Dr Moyes said the major debate in the Uniting Church related to the authority and role of the Scriptures in church life. While the church was open to ideas, Biblical interpretation had been captured by ideology leading to an intellectual exclusiveness, which had distanced the laity from church leadership.

"Church leaders do not decide Church doctrine," Dr Moyes said. "We hold to the living word as revealed through the written word. The battle is: does the Bible have authority and significance today?

"Evangelicals present the intellectual and faith responses to the nature and place of the Scriptures in the church and our lives. We do not propose interpretations of the Scriptures: liberationist, feminist, post-modernist, or any other, which are available only to the select few with particular training.

"We simply state in advance: we commit ourselves to obey what the Bible says as can be understood by committed Christians. We believe, not what is new, but what is true.

"Many liberals talk about justice, but it is the evangelicals that do the work and give the money. Visit any of our caring centres for the aged, the sick, the mentally ill, the disabled, the disturbed, the homeless, the drug addicted and so on, and you will find evangelicals who express their faith in caring service. There is great community service being done in the Uniting Church, and the people who are active in personal service are the evangelicals. Liberal Christianity is indistinguishable from a dozen humanitarian causes. It may cease to be really Christian.

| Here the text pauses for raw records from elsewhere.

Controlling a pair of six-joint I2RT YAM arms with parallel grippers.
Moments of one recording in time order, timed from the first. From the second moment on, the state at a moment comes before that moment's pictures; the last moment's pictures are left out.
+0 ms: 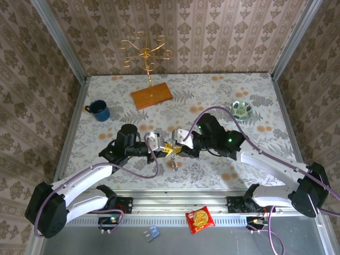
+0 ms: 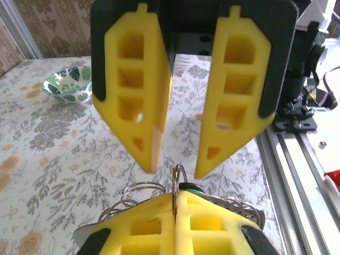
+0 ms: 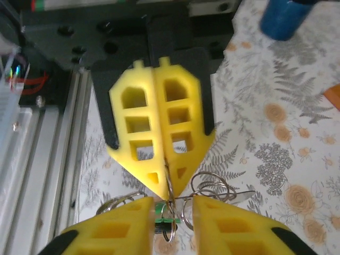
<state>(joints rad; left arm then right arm) -0.68 1.02 0.53 0.10 0.82 0.39 0.76 1.19 0.91 -0.36 -0.46 -0.47</state>
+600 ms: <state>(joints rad) -0.68 1.02 0.41 0.42 0.87 0.19 0.74 1.12 0.71 0.00 -0.54 -0.24</state>
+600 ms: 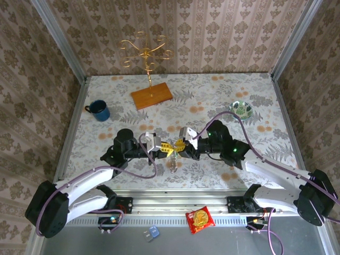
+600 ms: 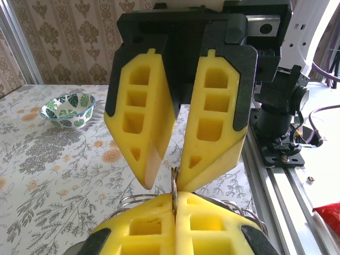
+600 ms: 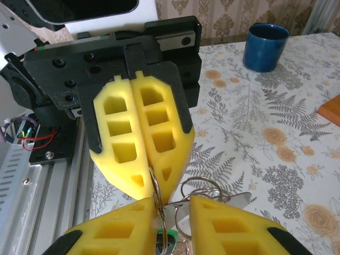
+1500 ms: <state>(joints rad) -0.68 0.99 0.50 0.14 0.83 0.36 0.77 1.22 0.94 -0.38 -0.53 -0.50</state>
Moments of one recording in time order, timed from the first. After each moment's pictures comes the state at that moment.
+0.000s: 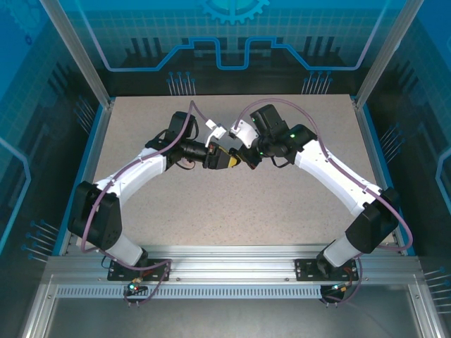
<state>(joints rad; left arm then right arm) -0.39 1.57 1.17 -0.30 1.04 -0.12 0.63 1.55 1.51 -0.85 -0.18 -0.27</state>
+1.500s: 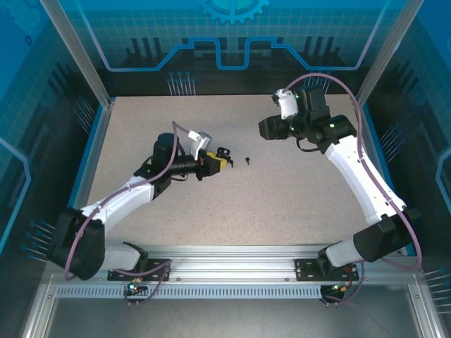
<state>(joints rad) -0.38 1.29 0.75 0.22 0.72 -0.22 0.36 1.46 1.56 -0.82 -0.27 0.12</state>
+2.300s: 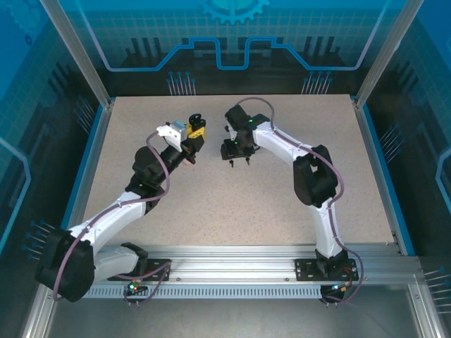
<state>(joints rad) -0.39 1.15 0.64 0.68 0.21 -0.08 0.58 2.20 1.89 -0.92 -0.12 0.36</state>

"The Uniting Church has undergone an intensive debate over sexual standards among church leaders, and the acceptance of homosexual activity as a Christian standard of behaviour. In the Uniting Church the weapons in such a debate are not Biblical arguments but slur words. Members who seek to uphold Biblical truth are called: fundamentalist, reactionary, sexist, homophobic, while critics describe themselves as inclusive, modern, liberated, victims."

Dr Moyes quoted results from the recent National Church Life Survey, which revealed that almost two thirds of UCA members were women over 60 years, one third being over 70 years of age.

"The Australian Christian Church, a network of Pentecostal, Apostolic and independent churches has replaced the UCA as Australia's third largest denomination," he said. "It has 1,000 churches and 180,000 members. Without a commitment to bringing people outside of God to faith in God, from sin to righteousness, from death to life, the (Uniting)

Church is already dead.

"The only way a church with membership decline, growing older and failing to retain its youth is to survive is to practice aggressive, intelligent and effective evangelism. Young adults respond to that enthusiastically."